# cypress mulch problem?



## torti (Nov 28, 2011)

Hi, I'm new and I had my sully for about 3 months now. I've been housing him with soil and sand mix from the pet store I bought him from. I just found out that sand isn't safe for him. I read on the forums here that cypress mulch is a good replacement. But read elsewhere that it causes mite problems, would love some feed back. BTW I absolutely love this forum, I've learned so much from you guys just after a few days of discovering it. ^_^


----------



## tyler0912 (Nov 29, 2011)

Glad you like the forum!  
Welcome!  
I use Cypress mulch and plan on doing soo....
I have never had mite problems....atall?
I buy mine from ...
Amazon.com
Sorry i can't help further.


----------



## pdrobber (Nov 29, 2011)

welcome. I use cypress and have not had problems with mites. You may get other little bugs such as springtails or fruit flies but they are harmless.


----------



## dmarcus (Nov 29, 2011)

Hello and welcome to the forum...

I agree, I am using it now and I am very happy with it. No issue with mites...


----------



## torti (Nov 29, 2011)

Thanks for the feedback. Going to head to the store right now and get some. I just needed reassurance =)


----------



## Yvonne G (Nov 29, 2011)

Hi torti:

Welcome to the Tortoise Forum!!

May we know your name and where you are?


----------



## dds7155 (Nov 29, 2011)

I agree cypress much is the only way to go,


----------



## Mao Senpai (Nov 29, 2011)

Never had an issue with the cypress mulch I've used.... from two different kinds too. HOWEVER the.... repti bark stuff I bought at petco ... was really nasty. It was fine at first then it started to grow a lot of mites and break down and smell weird.


----------



## EKLC (Nov 29, 2011)

My mulch has little bugs in it, so I roast the new stuff at 225 degrees for 20 minutes before adding it


----------



## torti (Nov 29, 2011)

Hi my name is Lyly, I'm from elk grove, CA. 

I will definately take your advice on roasting them before using. Went out to home depot this morning and couldn't find any =( will try again later


----------



## CtTortoiseMom (Nov 29, 2011)

I alway's freeze my mulch. Either by leaving it outside or shoving it in my freezer.
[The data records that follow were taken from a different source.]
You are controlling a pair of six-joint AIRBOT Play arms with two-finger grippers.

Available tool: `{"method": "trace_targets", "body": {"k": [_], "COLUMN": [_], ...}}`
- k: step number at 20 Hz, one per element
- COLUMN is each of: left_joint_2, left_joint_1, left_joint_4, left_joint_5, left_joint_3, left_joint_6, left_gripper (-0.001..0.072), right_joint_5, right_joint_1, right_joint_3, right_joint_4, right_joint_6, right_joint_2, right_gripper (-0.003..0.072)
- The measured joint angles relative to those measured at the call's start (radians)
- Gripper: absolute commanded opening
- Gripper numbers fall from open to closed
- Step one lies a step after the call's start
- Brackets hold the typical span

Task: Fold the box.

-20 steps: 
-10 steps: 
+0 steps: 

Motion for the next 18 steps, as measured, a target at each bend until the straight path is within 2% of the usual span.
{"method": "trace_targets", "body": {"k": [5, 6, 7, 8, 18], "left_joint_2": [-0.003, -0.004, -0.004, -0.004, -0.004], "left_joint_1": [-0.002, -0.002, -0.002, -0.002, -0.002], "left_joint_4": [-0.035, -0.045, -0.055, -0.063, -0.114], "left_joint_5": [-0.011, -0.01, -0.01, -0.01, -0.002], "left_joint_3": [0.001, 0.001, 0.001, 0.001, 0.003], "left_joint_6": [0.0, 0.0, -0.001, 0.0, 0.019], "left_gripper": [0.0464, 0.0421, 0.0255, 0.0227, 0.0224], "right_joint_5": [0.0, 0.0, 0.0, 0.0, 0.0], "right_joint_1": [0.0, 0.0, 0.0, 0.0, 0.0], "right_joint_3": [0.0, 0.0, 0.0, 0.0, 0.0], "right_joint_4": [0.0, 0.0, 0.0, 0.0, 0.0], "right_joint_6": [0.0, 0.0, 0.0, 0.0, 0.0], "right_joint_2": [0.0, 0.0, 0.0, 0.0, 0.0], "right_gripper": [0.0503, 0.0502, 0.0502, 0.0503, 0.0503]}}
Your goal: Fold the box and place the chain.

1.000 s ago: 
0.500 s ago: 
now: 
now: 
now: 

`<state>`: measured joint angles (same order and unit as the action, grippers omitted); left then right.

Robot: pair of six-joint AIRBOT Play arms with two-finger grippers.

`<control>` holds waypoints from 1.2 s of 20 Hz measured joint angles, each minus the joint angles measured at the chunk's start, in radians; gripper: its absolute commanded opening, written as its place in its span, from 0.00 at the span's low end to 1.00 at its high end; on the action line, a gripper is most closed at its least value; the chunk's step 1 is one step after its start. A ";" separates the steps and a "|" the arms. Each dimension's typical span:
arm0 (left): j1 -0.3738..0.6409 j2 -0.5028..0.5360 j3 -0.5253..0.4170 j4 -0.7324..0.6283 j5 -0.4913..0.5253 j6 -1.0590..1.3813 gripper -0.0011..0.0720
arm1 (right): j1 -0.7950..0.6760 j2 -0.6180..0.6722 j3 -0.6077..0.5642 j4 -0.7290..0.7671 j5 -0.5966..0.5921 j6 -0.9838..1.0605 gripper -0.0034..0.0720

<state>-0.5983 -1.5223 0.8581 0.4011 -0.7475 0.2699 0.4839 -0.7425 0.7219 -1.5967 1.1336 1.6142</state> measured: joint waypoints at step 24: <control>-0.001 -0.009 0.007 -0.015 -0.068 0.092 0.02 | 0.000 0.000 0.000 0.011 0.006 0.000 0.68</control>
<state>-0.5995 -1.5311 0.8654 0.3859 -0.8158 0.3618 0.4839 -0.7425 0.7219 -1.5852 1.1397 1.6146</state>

It works well for me and I just let it thaw for a day before putting it in the enclosure.


----------



## DanaDale18 (Nov 29, 2011)

great question. im in cali too. the best way to ensure bug death on bedding, substrate what ever you will call it is to soak. fill 5 gallon bucket with bedding and fill slowly with water. a second bucket sitting on top helps ensure all substrate is flooded. fill second bucket with water to weigh down. basically fill bottom bucket with cypress, set second bucket on top. put 2 to 3 gallons in top bucket and fill bottom bucket with water. let sit for 24 hours. works great helps with moisturizing all of the wood deeply. hope this helps


----------



## Madkins007 (Nov 29, 2011)

The little bugs don't bother me, but you can get rid of them in the winter by letting the bag freeze hard for a few days (ideally a week or so), or by damping the stuff and setting the bag in full sunlight to 'broil' for several days (again, ideally a week or so). The little buggers are hardy, so let it work for a while.

I like the idea of drowning the suckers too! I just don't have a big enough tub or the patience to do it in batches.


----------



## Tom (Nov 29, 2011)

Actual mites are a very rare problem for tortoises. I won't say it doesn't exist, but I have never seen a case in 25 years.

Now substrate flies, or phorid flies, are entirely different. These bugs are present in the environment and do not come from a dry bag of substrate. These bugs are harmless detrivores and need warmth, humidity and food to survive and reproduce. It is pretty much impossible to keep them away if you are using any sort of damp bedding and heat lamps. You can kill them off by cooking or drowning, but they will return, just the same way they got there in the first place.


----------



## torti (Nov 29, 2011)

You guys are awesome I think I will try the drowning the bugs. Sounds like a great idea plus it soaks the substrate thanks ^_^


----------